Below are records; output all of them exactly.

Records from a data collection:
☆ ☆ ☆ ☆ ☆

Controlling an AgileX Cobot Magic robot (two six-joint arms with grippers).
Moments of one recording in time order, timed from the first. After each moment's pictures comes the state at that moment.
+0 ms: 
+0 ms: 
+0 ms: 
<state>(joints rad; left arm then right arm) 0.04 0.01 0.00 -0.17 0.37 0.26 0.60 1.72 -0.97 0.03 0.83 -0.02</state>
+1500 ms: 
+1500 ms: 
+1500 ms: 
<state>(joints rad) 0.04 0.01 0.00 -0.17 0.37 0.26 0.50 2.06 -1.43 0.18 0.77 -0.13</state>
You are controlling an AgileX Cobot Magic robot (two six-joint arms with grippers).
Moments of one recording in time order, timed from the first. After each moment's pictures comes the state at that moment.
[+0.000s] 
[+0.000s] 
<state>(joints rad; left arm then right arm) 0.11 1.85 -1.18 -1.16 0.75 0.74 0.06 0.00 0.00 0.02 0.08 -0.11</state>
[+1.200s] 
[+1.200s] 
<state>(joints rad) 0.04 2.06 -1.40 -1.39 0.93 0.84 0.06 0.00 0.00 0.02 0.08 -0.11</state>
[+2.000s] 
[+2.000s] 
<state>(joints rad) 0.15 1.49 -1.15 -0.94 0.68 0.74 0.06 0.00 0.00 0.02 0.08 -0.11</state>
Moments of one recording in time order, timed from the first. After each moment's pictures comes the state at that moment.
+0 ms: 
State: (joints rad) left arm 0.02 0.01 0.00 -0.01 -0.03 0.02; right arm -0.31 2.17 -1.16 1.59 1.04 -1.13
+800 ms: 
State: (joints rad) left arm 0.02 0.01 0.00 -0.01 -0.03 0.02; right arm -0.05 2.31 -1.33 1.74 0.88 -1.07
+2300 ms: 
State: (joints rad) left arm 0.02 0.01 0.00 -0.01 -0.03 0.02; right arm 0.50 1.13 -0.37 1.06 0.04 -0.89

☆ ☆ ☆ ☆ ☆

## Output of the exercise
Controlling an AgileX Cobot Magic robot (two six-joint arms with grippers).
Moments of one recording in time order, timed from the first. After each moment's pictures comes the state at that moment.
+0 ms: 
+0 ms: 
+0 ms: 
<state>(joints rad; left arm then right arm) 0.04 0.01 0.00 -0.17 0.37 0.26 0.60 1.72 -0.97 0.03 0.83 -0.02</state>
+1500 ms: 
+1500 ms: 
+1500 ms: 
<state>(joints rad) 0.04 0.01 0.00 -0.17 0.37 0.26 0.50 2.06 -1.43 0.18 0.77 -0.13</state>
You are controlling an AgileX Cobot Magic robot (two six-joint arms with grippers).
Moments of one recording in time order, timed from the first. After each moment's pictures comes the state at that moment.
[+0.000s] 
[+0.000s] 
<state>(joints rad; left arm then right arm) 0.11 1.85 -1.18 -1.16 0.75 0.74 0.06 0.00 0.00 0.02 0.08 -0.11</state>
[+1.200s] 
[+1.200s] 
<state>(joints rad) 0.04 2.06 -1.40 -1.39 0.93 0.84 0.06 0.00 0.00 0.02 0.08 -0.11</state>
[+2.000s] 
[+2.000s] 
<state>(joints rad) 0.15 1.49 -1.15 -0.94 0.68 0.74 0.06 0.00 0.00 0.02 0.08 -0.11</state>
Moments of one recording in time order, timed from the first. After each moment's pictures comes the state at that moment.
+0 ms: 
State: (joints rad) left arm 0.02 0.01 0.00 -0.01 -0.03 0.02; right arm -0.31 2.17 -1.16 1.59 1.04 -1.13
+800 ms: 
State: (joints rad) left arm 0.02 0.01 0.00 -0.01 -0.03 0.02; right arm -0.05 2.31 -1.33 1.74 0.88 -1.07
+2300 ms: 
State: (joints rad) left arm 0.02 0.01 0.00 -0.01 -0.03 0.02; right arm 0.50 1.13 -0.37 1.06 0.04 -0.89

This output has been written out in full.